## What the task asks
From the entries below, return only the lines starting at the one that contains "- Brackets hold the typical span" and ending at the one that contains "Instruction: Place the", exactly as they stand.

## Records for this task

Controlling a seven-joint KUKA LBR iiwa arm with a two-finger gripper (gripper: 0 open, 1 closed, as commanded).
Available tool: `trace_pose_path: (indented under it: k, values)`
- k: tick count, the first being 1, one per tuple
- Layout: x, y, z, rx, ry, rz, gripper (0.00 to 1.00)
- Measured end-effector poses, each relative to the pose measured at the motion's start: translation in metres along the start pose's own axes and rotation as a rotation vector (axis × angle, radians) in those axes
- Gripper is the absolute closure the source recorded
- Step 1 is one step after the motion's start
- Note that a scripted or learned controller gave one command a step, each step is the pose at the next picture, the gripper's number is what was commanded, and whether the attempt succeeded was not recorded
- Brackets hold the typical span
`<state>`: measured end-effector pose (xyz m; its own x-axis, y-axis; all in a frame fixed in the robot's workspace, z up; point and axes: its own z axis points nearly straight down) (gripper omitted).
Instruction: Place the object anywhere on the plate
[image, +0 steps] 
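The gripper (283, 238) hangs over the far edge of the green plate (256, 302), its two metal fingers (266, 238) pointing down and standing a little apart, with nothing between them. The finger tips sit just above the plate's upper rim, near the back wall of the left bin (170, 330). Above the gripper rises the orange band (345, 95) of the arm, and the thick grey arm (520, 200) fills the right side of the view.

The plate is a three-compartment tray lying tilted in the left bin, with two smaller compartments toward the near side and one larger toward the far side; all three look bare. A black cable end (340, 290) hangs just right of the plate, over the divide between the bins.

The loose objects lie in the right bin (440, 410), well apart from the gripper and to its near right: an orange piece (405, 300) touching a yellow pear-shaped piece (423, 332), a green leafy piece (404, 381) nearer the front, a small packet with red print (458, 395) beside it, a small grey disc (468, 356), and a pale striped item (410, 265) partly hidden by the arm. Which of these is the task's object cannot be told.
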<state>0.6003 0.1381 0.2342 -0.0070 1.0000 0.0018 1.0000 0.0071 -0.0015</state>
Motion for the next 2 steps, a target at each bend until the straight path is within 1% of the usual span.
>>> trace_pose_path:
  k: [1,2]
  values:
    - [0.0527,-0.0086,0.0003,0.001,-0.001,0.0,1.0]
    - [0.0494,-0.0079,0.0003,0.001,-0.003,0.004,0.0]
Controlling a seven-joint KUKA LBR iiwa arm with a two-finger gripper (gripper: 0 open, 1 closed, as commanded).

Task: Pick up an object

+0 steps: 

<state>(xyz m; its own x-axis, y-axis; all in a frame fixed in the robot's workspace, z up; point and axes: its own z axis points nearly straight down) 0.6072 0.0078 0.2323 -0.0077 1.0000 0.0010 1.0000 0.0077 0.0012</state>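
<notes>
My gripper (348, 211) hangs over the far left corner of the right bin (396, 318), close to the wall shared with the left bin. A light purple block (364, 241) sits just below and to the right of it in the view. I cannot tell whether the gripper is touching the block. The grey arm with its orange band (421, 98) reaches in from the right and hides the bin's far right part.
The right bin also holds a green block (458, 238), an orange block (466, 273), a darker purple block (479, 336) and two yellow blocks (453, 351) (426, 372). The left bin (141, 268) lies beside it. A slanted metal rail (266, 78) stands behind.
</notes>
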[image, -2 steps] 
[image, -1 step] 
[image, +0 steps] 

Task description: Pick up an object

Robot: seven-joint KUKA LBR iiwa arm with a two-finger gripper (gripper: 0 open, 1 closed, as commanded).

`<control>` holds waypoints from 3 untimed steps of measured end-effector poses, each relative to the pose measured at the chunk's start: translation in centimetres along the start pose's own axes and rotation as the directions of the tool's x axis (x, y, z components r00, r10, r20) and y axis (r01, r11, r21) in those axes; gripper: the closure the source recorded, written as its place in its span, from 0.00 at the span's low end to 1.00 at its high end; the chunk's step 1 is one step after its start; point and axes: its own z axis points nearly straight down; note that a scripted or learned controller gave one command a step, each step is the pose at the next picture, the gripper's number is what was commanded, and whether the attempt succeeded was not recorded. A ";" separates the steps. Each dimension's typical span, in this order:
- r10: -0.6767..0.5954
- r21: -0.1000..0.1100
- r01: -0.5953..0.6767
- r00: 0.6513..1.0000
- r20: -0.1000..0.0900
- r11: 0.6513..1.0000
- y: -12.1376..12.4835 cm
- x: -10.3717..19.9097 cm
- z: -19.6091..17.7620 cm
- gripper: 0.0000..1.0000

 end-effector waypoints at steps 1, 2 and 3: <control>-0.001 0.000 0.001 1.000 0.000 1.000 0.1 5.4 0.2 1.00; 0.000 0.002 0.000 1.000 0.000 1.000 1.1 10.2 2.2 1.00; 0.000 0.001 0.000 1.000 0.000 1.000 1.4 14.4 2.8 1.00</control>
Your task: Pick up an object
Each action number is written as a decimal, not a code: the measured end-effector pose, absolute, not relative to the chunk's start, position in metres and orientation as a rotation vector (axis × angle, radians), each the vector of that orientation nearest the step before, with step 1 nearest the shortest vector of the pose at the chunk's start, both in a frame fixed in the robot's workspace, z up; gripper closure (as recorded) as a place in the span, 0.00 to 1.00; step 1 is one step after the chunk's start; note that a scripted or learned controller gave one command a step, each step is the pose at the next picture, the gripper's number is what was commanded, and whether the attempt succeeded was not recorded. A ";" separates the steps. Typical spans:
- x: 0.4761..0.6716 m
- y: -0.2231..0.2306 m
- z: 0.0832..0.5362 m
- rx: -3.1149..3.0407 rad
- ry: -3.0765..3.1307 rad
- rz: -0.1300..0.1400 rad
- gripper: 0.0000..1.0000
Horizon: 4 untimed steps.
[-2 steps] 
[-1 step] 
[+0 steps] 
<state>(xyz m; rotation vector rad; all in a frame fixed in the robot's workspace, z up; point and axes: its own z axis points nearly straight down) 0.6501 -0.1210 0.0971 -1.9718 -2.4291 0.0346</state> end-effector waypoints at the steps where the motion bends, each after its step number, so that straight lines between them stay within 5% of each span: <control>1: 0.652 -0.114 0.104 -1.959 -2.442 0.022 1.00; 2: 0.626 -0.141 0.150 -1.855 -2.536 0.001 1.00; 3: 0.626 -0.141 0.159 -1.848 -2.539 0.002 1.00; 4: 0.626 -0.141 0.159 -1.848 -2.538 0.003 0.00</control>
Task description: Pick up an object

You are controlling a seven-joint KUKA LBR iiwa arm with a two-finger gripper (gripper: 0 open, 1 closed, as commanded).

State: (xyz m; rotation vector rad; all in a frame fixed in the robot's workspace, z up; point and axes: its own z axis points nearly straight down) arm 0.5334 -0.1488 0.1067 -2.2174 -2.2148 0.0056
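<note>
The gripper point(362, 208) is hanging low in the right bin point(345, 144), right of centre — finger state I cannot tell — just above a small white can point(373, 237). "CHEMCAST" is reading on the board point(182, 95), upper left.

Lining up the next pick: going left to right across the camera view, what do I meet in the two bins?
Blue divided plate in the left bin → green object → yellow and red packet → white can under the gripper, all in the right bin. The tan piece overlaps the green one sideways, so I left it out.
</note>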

## Answer to this exercise
- Brackets hold the typical span
`<state>`: measured end-effector pose (xyz m; its own x-axis, y-axis; all in a frame fixed in the robot's workspace, z up; point and axes: its own z axis points nearly straight down) (gripper omitted).
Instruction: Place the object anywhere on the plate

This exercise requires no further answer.